Towards Verified Artificial Intelligence
Sanjit A. Seshia, University of California, Berkeley
17:15-17:30 Discussion and Closing
17:30-19:30 Conference Reception


Machine Learning Security & Privacy - An Industry Perspective
Jason Martin, Intel Security Solutions Lab

Abstract: Threats follow value. This phenomenon has driven security needs for thousands of years, and information security is no different. Machine learning technologies promise to unlock the value of data, including high risk (ADAS), high reward (finance), and personal (biometric) computing, requiring us to protect that emerging value from new threats. In this talk I will describe our approach to threat modeling machine learning systems and how those threat models have led to our machine learning security and privacy research projects.

Speaker Bio: Jason Martin is a Senior Staff Research Scientist in the Security Solutions Lab and manager of the Secure Intelligence Team at Intel Labs. He leads a team of diverse researchers to investigate machine learning security in a way that incorporates the latest research findings and Intel products. Jason’s interests include machine learning, authentication and identity, trusted execution technology, wearable computing, mobile security, and privacy. Prior to Intel labs he spent several years as a security researcher performing security evaluations and penetration tests on Intel’s products. Jason is a co-inventor on 19 patents and received his BS in Computer Science from the University of Illinois at Urbana-Champaign.

Towards Verified Artificial Intelligence
Sanjit A. Seshia, University of California, Berkeley

Abstract: The deployment of artificial intelligence (AI), particularly of systems that learn from data and experience, is rapidly expanding in our society. Verified artificial intelligence (AI) is the goal of designing AI-based systems that have strong, verified assurances of correctness with respect to mathematically-specified requirements. In this talk, I will consider Verified AI from a formal methods perspective. I will describe five challenges for achieving Verified AI, and five corresponding principles for addressing these challenges.
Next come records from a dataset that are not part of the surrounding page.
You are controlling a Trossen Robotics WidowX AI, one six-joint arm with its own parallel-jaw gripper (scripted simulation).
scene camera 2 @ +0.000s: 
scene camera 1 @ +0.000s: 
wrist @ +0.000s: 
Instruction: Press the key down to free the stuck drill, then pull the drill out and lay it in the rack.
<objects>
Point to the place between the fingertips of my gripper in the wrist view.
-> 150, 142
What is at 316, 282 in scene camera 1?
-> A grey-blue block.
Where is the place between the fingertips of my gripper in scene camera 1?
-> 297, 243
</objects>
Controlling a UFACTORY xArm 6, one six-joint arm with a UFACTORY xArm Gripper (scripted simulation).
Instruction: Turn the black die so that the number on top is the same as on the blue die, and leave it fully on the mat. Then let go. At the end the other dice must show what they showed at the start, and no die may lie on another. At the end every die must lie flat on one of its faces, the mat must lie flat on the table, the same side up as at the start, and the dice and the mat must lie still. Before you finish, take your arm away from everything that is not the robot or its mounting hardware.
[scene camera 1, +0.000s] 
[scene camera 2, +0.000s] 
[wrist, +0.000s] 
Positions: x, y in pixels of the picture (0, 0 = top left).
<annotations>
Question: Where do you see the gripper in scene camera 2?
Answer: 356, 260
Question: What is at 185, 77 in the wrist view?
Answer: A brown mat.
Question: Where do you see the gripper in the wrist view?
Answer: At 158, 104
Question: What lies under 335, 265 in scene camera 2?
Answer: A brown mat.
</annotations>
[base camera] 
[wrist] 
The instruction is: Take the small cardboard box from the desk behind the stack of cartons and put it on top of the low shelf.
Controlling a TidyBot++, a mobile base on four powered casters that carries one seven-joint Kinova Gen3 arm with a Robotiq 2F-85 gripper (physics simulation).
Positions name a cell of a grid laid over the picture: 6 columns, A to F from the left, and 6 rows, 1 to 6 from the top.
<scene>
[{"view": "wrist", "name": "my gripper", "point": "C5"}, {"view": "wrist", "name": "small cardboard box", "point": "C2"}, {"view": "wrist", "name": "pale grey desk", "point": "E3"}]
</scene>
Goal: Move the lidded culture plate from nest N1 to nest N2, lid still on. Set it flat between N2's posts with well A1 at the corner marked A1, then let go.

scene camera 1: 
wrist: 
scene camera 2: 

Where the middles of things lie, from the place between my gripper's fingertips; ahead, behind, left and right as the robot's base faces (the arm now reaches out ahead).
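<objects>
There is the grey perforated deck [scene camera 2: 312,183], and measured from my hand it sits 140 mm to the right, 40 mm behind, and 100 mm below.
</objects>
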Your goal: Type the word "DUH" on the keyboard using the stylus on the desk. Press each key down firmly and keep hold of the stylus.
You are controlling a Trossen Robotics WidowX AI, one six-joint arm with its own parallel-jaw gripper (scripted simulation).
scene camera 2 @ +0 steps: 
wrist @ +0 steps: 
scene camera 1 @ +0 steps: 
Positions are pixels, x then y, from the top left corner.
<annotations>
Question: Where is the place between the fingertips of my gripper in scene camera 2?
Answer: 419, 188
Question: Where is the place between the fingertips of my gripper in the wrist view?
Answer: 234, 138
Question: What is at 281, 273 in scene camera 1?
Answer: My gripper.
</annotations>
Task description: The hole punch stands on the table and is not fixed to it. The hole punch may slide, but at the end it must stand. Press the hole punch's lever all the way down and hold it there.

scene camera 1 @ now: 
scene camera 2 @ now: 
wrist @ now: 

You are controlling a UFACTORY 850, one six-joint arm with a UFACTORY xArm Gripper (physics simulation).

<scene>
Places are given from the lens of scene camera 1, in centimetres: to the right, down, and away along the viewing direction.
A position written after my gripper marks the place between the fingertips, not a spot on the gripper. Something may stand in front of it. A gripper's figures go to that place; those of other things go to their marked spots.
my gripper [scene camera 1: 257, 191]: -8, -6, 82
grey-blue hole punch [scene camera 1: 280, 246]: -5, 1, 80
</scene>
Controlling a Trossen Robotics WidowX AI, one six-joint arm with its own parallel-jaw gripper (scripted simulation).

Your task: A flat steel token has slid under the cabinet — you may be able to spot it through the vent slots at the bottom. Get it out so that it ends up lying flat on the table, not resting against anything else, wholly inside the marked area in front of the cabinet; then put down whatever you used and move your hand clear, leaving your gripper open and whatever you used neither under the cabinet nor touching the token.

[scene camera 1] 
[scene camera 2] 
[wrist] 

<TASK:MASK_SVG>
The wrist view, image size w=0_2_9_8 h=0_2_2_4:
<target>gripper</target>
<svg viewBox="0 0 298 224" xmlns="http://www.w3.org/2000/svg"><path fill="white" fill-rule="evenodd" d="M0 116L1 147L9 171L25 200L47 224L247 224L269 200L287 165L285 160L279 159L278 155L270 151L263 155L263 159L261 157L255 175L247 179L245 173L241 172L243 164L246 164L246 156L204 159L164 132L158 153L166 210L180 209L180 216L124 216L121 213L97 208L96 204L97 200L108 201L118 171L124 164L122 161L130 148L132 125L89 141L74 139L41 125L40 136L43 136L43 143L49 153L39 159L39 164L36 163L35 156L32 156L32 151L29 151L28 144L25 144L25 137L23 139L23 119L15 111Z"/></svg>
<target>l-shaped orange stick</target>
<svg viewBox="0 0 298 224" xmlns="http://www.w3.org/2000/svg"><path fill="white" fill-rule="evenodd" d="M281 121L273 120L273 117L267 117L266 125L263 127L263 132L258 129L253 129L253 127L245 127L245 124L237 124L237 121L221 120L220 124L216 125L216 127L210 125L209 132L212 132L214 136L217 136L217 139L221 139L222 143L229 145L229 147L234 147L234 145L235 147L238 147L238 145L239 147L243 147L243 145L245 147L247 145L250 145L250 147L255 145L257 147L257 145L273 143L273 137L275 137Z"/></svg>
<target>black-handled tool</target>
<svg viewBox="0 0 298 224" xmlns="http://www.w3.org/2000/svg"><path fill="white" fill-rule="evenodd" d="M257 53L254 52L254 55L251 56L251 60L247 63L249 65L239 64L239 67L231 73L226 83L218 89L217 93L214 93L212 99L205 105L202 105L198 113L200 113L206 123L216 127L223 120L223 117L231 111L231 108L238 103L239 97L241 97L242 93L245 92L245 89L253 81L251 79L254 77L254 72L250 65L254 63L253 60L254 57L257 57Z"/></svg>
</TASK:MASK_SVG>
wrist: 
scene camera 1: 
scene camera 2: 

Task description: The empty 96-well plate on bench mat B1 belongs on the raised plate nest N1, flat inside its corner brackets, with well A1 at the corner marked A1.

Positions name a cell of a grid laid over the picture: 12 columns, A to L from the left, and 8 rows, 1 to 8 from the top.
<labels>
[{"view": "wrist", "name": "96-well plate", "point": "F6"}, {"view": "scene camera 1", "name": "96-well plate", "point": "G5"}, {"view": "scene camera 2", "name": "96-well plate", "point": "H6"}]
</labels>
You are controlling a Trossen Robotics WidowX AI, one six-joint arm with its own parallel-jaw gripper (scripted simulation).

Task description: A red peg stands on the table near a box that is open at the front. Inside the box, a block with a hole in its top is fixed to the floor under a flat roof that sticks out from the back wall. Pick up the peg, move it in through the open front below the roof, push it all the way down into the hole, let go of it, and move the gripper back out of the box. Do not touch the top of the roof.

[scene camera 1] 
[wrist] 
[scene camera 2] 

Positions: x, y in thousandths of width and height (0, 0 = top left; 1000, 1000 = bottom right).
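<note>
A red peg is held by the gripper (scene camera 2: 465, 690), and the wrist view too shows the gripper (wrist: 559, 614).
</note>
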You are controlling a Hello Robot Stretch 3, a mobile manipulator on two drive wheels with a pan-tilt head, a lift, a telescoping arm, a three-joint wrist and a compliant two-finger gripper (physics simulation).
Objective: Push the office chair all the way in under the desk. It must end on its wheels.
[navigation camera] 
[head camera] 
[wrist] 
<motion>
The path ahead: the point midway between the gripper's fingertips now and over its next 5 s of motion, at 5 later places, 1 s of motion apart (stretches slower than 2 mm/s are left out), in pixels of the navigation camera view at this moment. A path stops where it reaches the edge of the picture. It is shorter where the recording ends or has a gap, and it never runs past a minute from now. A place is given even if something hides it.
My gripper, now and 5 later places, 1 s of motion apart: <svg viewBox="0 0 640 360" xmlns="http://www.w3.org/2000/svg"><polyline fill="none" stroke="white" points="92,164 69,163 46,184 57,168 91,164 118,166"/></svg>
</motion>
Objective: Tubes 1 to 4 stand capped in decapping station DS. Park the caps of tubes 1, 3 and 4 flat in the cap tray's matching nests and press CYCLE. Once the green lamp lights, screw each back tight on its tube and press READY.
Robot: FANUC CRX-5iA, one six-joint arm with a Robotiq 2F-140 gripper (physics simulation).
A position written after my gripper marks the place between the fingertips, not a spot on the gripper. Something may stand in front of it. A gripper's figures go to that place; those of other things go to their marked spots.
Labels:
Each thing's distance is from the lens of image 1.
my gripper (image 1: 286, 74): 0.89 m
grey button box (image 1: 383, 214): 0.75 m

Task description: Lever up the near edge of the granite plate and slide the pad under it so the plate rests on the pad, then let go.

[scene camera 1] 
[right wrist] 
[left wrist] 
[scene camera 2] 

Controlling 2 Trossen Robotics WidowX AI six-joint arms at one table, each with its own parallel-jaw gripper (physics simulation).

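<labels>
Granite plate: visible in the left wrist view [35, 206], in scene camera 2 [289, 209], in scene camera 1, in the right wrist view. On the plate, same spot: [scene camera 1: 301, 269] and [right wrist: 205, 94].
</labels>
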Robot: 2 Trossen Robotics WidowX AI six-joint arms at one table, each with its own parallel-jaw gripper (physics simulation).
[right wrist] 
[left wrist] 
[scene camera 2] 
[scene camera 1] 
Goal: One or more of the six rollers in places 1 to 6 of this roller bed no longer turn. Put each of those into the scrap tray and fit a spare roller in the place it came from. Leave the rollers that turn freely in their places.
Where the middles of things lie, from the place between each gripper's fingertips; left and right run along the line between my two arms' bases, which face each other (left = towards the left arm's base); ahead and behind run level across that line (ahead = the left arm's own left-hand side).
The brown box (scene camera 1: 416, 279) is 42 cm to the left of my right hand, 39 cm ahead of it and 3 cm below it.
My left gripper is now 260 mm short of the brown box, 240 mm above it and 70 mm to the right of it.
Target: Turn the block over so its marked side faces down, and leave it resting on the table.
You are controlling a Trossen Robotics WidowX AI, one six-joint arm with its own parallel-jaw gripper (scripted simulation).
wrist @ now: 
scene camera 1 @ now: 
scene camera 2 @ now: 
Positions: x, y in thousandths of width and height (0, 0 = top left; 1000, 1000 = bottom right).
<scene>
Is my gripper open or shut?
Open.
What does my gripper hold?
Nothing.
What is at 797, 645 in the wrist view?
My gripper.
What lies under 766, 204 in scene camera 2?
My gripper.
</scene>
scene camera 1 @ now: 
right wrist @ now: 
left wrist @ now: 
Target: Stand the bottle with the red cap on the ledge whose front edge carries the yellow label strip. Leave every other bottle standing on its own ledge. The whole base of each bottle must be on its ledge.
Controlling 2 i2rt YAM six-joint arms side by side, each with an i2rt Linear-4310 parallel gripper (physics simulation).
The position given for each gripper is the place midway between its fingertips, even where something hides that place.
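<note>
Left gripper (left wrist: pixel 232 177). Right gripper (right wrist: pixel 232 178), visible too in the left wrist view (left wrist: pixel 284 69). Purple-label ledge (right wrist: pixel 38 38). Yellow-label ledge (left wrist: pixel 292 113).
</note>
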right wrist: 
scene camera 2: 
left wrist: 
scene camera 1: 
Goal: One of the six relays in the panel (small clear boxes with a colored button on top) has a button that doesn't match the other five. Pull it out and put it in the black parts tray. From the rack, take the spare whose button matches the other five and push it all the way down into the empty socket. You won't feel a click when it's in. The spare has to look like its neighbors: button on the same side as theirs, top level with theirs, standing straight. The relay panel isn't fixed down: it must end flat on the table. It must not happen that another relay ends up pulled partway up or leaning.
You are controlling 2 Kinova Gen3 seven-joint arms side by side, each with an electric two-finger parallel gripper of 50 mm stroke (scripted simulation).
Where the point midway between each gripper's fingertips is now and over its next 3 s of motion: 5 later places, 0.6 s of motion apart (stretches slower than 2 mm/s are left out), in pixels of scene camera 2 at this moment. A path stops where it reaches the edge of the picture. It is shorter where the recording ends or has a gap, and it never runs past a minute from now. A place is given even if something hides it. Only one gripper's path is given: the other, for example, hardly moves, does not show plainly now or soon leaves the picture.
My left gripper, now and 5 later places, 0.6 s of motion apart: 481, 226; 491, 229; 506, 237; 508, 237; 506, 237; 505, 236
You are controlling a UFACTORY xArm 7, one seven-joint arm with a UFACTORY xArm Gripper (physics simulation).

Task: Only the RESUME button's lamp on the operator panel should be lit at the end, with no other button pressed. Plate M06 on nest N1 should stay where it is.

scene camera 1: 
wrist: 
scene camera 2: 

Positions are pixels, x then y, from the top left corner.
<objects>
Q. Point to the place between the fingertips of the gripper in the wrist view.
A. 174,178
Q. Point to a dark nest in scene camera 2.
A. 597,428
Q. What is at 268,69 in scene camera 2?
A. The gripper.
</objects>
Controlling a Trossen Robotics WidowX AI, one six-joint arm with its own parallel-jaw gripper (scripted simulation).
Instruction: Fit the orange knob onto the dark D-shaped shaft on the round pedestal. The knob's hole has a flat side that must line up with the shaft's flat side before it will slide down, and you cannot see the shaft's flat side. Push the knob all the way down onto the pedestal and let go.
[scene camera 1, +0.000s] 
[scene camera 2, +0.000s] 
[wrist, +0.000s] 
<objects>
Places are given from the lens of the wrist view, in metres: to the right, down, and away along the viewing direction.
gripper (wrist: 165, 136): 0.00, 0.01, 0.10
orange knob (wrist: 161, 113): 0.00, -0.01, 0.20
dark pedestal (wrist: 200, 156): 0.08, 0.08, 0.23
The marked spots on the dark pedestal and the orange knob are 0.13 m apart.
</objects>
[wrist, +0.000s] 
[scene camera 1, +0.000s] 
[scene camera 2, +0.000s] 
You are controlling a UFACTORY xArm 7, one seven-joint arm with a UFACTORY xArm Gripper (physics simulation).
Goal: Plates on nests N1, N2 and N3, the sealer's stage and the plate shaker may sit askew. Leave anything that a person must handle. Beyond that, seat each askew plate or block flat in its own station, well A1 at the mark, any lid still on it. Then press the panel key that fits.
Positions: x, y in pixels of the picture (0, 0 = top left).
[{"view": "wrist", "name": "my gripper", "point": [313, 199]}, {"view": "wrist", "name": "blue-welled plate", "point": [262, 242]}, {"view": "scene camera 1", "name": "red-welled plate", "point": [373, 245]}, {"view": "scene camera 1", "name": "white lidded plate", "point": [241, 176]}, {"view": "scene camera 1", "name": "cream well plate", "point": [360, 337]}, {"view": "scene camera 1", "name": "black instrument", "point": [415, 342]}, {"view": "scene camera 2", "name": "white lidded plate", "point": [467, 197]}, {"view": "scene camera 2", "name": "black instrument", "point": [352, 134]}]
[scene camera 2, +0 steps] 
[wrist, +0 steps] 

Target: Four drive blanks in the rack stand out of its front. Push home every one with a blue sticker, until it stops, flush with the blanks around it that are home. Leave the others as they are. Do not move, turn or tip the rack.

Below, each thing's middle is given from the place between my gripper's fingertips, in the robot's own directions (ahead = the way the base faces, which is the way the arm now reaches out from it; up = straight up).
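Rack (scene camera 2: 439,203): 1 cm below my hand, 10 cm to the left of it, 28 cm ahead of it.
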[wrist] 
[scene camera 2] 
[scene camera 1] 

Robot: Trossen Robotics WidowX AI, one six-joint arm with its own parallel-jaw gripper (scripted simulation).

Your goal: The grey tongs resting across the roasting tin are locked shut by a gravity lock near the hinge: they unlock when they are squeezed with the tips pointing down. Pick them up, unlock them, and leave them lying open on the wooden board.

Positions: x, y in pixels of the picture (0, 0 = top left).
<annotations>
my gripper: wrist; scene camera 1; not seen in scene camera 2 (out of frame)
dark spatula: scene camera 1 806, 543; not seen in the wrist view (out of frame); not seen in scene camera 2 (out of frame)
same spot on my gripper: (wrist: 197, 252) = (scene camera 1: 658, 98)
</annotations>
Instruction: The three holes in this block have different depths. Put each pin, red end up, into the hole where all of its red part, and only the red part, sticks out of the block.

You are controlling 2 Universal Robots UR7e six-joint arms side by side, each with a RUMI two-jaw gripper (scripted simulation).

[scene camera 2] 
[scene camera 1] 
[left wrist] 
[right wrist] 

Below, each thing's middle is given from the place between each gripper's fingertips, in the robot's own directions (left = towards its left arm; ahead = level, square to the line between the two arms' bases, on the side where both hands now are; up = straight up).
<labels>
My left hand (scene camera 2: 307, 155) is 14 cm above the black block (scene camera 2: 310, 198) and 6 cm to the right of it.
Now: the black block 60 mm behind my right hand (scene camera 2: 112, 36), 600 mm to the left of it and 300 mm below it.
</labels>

I will illustrate these challenges and principles with examples and sample results from the domain of intelligent cyber-physical systems, with a particular focus on autonomous vehicles.

Speaker Bio: Sanjit A. Seshia is a Professor in the Department of Electrical Engineering and Computer Sciences at the University of California, Berkeley. He received an M.S. and Ph.D. in Computer Science from Carnegie Mellon University, and a B.Tech. in Computer Science and Engineering from the Indian Institute of Technology, Bombay. His research interests are in formal methods for dependable and secure computing, with a current focus on the areas of cyber-physical systems, computer security, and robotics. He has made pioneering contributions to the areas of satisfiability modulo theories (SMT), SMT-based verification, and inductive program synthesis. He is co-author of a widely-used textbook on embedded, cyber-physical systems and has led the development of technologies for cyber-physical systems education based on formal methods. His awards and honors include a Presidential Early Career Award for Scientists and Engineers (PECASE), an Alfred P. Sloan Research Fellowship, and the Frederick Emmons Terman Award for contributions to electrical engineering and computer science education. He is a Fellow of the IEEE.